On January 5, 2013,
Even as federal government workers’ pay is repeatedly targeted for reductions and average Americans’ wages have either stagnated or declined, the amount the government pays to the executives of firms that live off of government contracts has soared over the past 15 years.
Currently, federal government contractors can charge taxpayers up to almost $1 million annually for each contractor employee’s compensation. This is up from $250,000 in 1998 when it was set by law — this cap has increased at a pace that regularly exceeds the rate of inflation.

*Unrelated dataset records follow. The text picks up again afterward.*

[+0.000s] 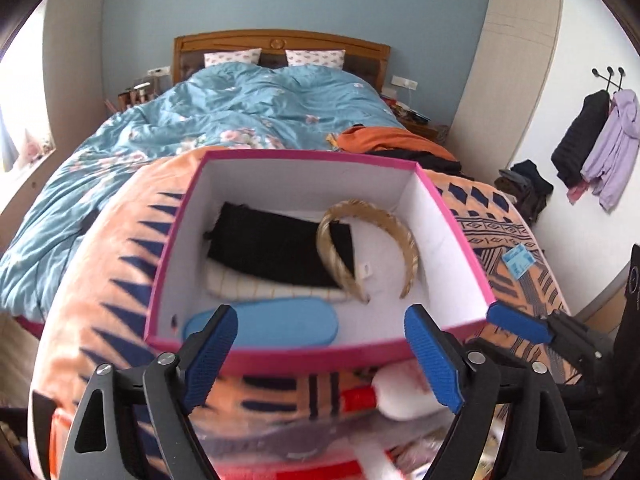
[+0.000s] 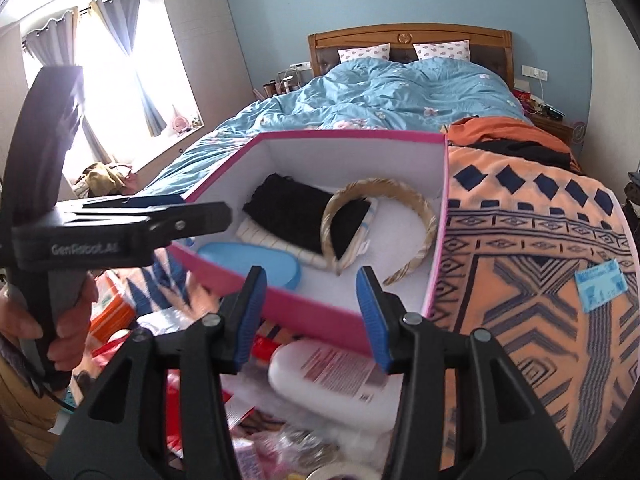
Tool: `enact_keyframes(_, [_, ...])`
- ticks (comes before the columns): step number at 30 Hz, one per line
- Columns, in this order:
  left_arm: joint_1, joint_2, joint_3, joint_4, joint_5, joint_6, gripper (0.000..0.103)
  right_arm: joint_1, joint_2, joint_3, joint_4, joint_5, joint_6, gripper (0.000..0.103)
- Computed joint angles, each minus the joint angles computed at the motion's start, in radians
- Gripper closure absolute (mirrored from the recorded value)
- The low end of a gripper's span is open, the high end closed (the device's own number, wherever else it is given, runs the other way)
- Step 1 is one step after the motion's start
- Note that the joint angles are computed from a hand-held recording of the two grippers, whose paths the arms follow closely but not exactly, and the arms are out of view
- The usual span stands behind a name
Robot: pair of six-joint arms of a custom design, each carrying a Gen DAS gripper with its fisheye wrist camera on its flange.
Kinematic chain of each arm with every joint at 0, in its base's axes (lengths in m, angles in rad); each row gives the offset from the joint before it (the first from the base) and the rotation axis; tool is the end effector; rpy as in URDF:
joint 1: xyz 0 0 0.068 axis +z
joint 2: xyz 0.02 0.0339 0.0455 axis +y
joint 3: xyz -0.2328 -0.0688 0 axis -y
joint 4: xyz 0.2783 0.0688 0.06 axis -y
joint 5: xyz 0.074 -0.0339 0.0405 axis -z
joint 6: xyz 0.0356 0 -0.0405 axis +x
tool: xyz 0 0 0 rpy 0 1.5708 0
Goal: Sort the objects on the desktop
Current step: 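Open the left gripper and withdraw it from the pink box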
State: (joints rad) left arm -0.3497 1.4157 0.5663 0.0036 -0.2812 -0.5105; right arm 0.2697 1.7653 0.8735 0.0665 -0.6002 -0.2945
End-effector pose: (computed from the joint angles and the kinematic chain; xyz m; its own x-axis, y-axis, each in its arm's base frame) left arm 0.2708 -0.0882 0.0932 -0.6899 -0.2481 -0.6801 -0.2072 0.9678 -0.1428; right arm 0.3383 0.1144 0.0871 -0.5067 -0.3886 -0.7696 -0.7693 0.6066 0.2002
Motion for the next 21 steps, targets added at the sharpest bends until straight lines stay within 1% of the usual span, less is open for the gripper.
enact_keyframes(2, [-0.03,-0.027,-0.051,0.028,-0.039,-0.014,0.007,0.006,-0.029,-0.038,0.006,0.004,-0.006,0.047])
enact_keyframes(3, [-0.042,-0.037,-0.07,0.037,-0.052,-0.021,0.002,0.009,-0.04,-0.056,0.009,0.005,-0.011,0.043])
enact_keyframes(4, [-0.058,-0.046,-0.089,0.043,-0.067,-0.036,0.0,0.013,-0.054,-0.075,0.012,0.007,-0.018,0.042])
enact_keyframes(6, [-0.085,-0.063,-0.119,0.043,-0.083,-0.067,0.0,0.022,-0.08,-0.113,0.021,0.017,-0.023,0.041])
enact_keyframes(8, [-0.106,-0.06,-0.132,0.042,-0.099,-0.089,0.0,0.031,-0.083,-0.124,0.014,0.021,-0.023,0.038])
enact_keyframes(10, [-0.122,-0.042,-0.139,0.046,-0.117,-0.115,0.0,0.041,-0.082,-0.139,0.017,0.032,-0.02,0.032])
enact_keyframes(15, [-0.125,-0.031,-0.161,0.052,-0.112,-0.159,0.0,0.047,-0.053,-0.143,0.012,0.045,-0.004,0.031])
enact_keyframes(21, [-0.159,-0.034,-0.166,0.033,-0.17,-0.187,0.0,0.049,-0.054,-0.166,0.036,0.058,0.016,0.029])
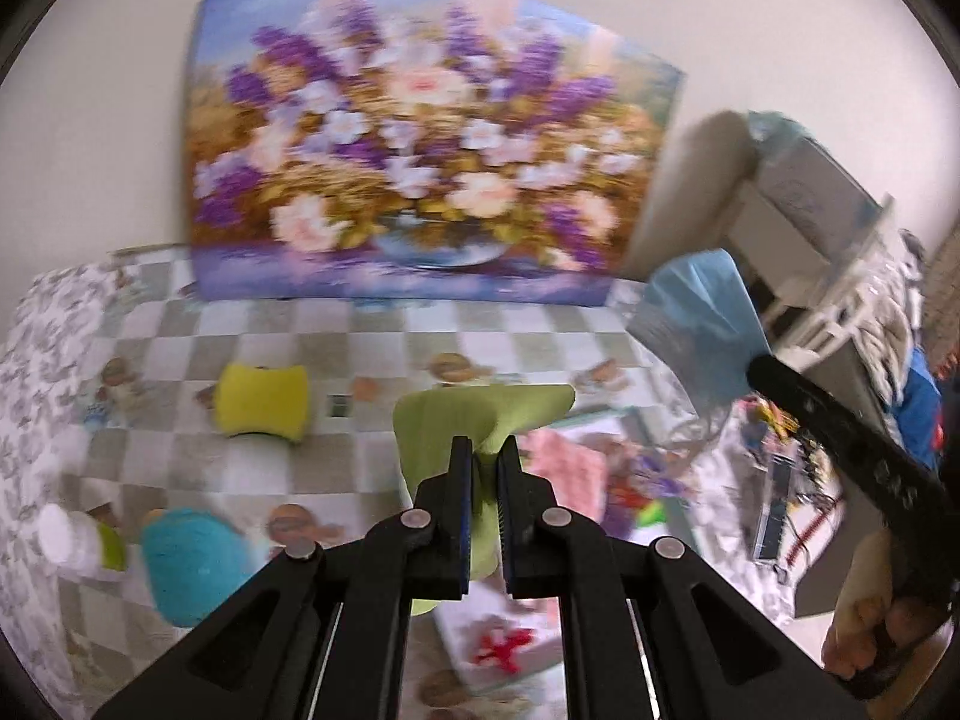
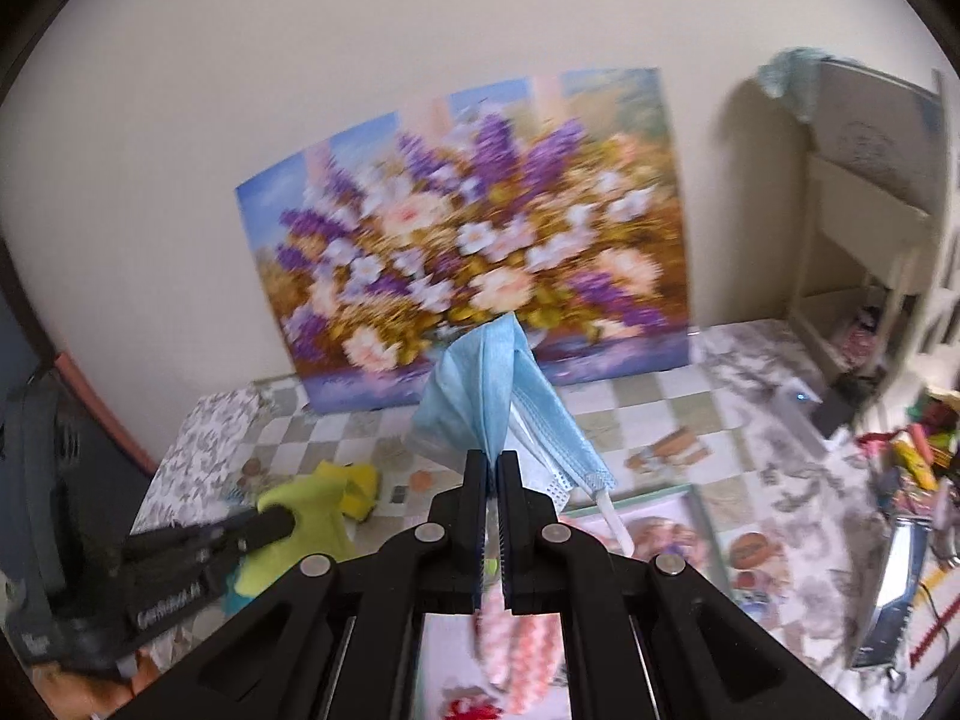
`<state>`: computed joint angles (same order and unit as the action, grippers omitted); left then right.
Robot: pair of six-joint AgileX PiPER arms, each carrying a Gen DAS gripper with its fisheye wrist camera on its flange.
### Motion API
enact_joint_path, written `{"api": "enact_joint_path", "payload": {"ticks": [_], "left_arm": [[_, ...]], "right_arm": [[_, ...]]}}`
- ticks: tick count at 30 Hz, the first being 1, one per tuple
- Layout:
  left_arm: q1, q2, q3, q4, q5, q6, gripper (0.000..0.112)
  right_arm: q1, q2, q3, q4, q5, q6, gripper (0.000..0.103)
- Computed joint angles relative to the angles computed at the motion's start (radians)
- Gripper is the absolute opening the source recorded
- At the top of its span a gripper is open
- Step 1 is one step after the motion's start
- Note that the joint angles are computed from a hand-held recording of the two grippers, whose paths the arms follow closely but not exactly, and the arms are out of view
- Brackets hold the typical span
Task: Organize soft objects
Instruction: 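Carry the green cloth and blue mask over the white tray and release both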
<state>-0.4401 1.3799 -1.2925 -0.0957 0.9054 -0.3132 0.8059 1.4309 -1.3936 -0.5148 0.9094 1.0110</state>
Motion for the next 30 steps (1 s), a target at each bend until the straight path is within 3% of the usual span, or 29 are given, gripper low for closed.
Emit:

Large corporate contractors — many of which subsist almost entirely off of government largesse, mostly from the Pentagon — pay their executives many times the amount they charge the government for reimbursement, but the public still pays for their compensation because of their high profit margins.
For instance, in just CEO pay in 2012 alone, Lockheed Martin’s Robert Stevens made $27.5 million (82 percent of Lockheed Martin’s revenue is from government contracts), Northrop Grumman’s Wesley Bush made $24.4 million (90 percent of the firm’s revenue is from government contracts), and Huntington Ingalls’s C. Michael Petters made $14.9 million (his company gets 100 percent of its revenue from government contracts).
These enormous salaries are possible because the profits military contractors get from government work are huge.
Excessive CEO compensation is one of the factors making inequality worse — in 2012, the average CEO-to-worker pay ratio at companies in the S&P 500 was 354-to-1. Government contracting policies should be bucking this trend not making income inequality worse.
This is sinister and unjust. Also sinister and unjust is our government does not require that private sector companies who bid on taxpayer-supported government contracts demonstrate that their companies are 100 percent employee owned and managed so that 100 percent of all profit earnings are paid out fully to the company owners, subject to personal taxation rates.